*Directions*. Give back all of the records, exactly and completely.

*Records supplied*.
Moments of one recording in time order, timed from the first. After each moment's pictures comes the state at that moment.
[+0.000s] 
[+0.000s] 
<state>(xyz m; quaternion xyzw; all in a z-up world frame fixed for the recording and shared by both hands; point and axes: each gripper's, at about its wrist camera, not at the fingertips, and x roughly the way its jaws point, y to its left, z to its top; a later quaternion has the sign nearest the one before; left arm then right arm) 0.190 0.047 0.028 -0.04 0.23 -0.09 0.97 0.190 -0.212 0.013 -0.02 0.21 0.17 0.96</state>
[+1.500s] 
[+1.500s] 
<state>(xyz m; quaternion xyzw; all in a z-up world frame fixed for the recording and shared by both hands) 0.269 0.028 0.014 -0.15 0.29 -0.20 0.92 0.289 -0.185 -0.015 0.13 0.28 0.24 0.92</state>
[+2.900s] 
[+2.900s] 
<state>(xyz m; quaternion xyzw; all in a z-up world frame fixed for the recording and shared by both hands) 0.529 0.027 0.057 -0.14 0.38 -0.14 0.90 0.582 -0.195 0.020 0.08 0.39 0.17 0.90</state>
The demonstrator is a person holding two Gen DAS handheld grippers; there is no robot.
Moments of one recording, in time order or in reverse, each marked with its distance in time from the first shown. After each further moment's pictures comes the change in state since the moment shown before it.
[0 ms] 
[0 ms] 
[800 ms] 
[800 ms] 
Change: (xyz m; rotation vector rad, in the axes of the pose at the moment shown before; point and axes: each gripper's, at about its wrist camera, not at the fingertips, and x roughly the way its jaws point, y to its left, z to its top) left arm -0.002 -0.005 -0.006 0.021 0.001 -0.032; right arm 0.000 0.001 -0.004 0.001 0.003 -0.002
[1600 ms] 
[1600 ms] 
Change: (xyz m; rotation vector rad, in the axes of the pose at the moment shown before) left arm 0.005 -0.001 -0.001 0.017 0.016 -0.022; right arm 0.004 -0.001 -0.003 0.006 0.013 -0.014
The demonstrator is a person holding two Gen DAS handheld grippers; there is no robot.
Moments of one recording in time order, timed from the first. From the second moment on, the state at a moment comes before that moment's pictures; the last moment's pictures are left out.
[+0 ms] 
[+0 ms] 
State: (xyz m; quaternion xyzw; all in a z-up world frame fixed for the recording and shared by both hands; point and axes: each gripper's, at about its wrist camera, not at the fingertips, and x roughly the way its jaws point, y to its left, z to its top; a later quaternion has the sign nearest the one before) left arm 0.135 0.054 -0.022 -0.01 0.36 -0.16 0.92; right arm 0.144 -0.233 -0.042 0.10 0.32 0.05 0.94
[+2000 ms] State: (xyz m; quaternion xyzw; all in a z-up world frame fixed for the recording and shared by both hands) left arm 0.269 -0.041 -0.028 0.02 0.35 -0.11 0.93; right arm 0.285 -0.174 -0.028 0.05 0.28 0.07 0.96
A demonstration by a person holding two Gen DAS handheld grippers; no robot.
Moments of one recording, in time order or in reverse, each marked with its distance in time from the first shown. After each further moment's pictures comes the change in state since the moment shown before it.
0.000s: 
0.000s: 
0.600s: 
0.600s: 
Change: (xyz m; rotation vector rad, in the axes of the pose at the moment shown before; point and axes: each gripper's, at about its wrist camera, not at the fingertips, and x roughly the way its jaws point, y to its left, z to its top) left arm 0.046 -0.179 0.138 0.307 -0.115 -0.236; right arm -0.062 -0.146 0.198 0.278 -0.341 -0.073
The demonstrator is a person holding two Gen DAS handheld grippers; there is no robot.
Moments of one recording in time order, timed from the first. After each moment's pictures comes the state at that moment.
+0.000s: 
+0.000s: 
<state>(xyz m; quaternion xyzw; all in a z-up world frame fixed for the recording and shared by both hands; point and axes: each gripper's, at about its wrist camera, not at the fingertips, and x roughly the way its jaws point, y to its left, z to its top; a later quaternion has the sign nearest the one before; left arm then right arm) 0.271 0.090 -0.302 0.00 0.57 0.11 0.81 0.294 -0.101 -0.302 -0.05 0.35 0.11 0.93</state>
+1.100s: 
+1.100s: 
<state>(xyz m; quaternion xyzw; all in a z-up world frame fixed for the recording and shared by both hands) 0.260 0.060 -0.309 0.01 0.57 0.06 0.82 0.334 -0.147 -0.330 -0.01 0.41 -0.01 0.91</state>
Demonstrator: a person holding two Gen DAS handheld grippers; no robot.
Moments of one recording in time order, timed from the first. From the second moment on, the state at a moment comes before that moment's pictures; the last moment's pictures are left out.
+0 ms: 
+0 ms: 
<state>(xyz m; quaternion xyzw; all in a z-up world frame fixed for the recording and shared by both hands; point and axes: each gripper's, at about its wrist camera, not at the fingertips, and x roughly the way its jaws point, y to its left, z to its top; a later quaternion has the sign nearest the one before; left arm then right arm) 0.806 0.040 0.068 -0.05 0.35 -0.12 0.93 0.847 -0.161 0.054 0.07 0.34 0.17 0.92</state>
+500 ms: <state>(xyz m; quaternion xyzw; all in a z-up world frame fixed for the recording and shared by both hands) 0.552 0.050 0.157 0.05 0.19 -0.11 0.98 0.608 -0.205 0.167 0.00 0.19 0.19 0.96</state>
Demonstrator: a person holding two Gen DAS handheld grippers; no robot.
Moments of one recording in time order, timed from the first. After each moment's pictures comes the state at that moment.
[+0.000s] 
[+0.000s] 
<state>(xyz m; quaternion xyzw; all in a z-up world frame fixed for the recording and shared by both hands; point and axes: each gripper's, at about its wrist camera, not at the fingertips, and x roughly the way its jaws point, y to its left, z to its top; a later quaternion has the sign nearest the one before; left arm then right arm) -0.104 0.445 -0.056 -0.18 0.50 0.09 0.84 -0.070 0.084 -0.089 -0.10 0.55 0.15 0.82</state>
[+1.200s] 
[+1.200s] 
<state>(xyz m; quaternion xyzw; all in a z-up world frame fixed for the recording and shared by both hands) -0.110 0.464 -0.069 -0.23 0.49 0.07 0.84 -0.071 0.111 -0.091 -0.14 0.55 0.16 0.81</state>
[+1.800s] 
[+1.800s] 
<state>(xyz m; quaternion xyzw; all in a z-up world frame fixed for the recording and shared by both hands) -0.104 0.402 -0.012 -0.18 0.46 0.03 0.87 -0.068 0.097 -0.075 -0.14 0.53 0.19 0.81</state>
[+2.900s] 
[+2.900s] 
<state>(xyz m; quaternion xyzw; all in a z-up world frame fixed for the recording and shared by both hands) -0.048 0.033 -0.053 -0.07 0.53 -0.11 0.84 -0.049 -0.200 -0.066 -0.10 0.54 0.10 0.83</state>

*Result below*.
Moments of one recording in time order, timed from the first. After each moment's pictures comes the state at that moment.
[+0.000s] 
[+0.000s] 
<state>(xyz m; quaternion xyzw; all in a z-up world frame fixed for the recording and shared by both hands; point and axes: each gripper's, at about its wrist camera, not at the fingertips, and x roughly the way its jaws point, y to its left, z to its top; a later quaternion has the sign nearest the one before; left arm then right arm) 0.190 0.047 0.028 -0.04 0.23 -0.09 0.97 0.190 -0.212 0.013 -0.02 0.21 0.17 0.96</state>
[+1.500s] 
[+1.500s] 
<state>(xyz m; quaternion xyzw; all in a z-up world frame fixed for the recording and shared by both hands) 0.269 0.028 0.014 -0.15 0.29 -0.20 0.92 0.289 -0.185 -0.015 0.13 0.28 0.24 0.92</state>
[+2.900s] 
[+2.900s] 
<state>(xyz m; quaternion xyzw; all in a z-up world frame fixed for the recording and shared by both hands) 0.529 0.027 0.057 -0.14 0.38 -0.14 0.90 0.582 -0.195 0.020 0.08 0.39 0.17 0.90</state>
The demonstrator is a person holding two Gen DAS handheld grippers; there is no robot.
Moments of one recording, in time order or in reverse, each marked with its distance in time from the first shown. After each further moment's pictures comes the change in state since the moment shown before it.
[0 ms] 
[0 ms] 
[800 ms] 
[800 ms] 
Change: (xyz m; rotation vector rad, in the axes of the pose at the moment shown before; point and axes: each gripper's, at about its wrist camera, not at the fingertips, and x roughly the way its jaws point, y to its left, z to its top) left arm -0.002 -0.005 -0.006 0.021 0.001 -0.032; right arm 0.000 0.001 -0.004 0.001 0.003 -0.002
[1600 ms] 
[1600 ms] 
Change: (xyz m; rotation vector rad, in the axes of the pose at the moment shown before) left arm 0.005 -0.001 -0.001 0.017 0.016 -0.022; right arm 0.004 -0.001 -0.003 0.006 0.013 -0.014
The demonstrator is a person holding two Gen DAS handheld grippers; there is no robot.
Moments of one recording in time order, timed from the first. From the second moment on, the state at a moment comes before that moment's pictures; the last moment's pictures are left out.
[+0 ms] 
[+0 ms] 
State: (xyz m; quaternion xyzw; all in a z-up world frame fixed for the recording and shared by both hands; point and axes: each gripper's, at about its wrist camera, not at the fingertips, and x roughly the way its jaws point, y to its left, z to its top; a later quaternion has the sign nearest the one before) left arm 0.135 0.054 -0.022 -0.01 0.36 -0.16 0.92; right arm 0.144 -0.233 -0.042 0.10 0.32 0.05 0.94
[+2000 ms] State: (xyz m; quaternion xyzw; all in a z-up world frame fixed for the recording and shared by both hands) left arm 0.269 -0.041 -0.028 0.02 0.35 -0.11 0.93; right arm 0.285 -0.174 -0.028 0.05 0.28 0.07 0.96
A demonstration by a person holding two Gen DAS handheld grippers; no robot.
Moments of one recording, in time order or in reverse, each marked with its distance in time from the first shown. After each further moment's pictures comes the change in state since the moment shown before it.
0.000s: 
0.000s: 
0.600s: 
0.600s: 
Change: (xyz m; rotation vector rad, in the axes of the pose at the moment shown before; point and axes: each gripper's, at about its wrist camera, not at the fingertips, and x roughly the way its jaws point, y to its left, z to its top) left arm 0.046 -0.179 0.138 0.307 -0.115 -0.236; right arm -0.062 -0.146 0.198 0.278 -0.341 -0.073
The demonstrator is a person holding two Gen DAS handheld grippers; there is no robot.
Moments of one recording in time order, timed from the first. After each moment's pictures comes the state at that moment.
+0.000s: 
+0.000s: 
<state>(xyz m; quaternion xyzw; all in a z-up world frame fixed for the recording and shared by both hands; point and axes: each gripper's, at about its wrist camera, not at the fingertips, and x roughly the way its jaws point, y to its left, z to its top; a later quaternion has the sign nearest the one before; left arm then right arm) 0.271 0.090 -0.302 0.00 0.57 0.11 0.81 0.294 -0.101 -0.302 -0.05 0.35 0.11 0.93</state>
+1.100s: 
+1.100s: 
<state>(xyz m; quaternion xyzw; all in a z-up world frame fixed for the recording and shared by both hands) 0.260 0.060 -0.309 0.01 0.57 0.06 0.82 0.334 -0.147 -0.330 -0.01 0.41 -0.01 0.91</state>
Demonstrator: a person holding two Gen DAS handheld grippers; no robot.
Moments of one recording in time order, timed from the first. From the second moment on, the state at a moment comes before that moment's pictures; the last moment's pictures are left out.
+0 ms: 
+0 ms: 
<state>(xyz m; quaternion xyzw; all in a z-up world frame fixed for the recording and shared by both hands; point and axes: each gripper's, at about its wrist camera, not at the fingertips, and x roughly the way its jaws point, y to its left, z to its top; a later quaternion has the sign nearest the one before; left arm then right arm) 0.806 0.040 0.068 -0.05 0.35 -0.12 0.93 0.847 -0.161 0.054 0.07 0.34 0.17 0.92</state>
+500 ms: <state>(xyz m; quaternion xyzw; all in a z-up world frame fixed for the recording and shared by both hands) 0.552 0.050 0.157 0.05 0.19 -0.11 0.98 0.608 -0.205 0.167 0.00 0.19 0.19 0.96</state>
Demonstrator: a person holding two Gen DAS handheld grippers; no robot.
Moments of one recording in time order, timed from the first. After each moment's pictures comes the state at that moment.
[+0.000s] 
[+0.000s] 
<state>(xyz m; quaternion xyzw; all in a z-up world frame fixed for the recording and shared by both hands; point and axes: each gripper's, at about its wrist camera, not at the fingertips, and x roughly the way its jaws point, y to its left, z to its top; a later quaternion has the sign nearest the one before; left arm then right arm) -0.104 0.445 -0.056 -0.18 0.50 0.09 0.84 -0.070 0.084 -0.089 -0.10 0.55 0.15 0.82</state>
[+1.200s] 
[+1.200s] 
<state>(xyz m; quaternion xyzw; all in a z-up world frame fixed for the recording and shared by both hands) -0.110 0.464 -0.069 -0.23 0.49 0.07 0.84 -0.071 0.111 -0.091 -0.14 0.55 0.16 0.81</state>
[+1.800s] 
[+1.800s] 
<state>(xyz m; quaternion xyzw; all in a z-up world frame fixed for the recording and shared by both hands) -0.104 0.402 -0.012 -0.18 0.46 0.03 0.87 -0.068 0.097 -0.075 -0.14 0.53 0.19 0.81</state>
[+2.900s] 
[+2.900s] 
<state>(xyz m; quaternion xyzw; all in a z-up world frame fixed for the recording and shared by both hands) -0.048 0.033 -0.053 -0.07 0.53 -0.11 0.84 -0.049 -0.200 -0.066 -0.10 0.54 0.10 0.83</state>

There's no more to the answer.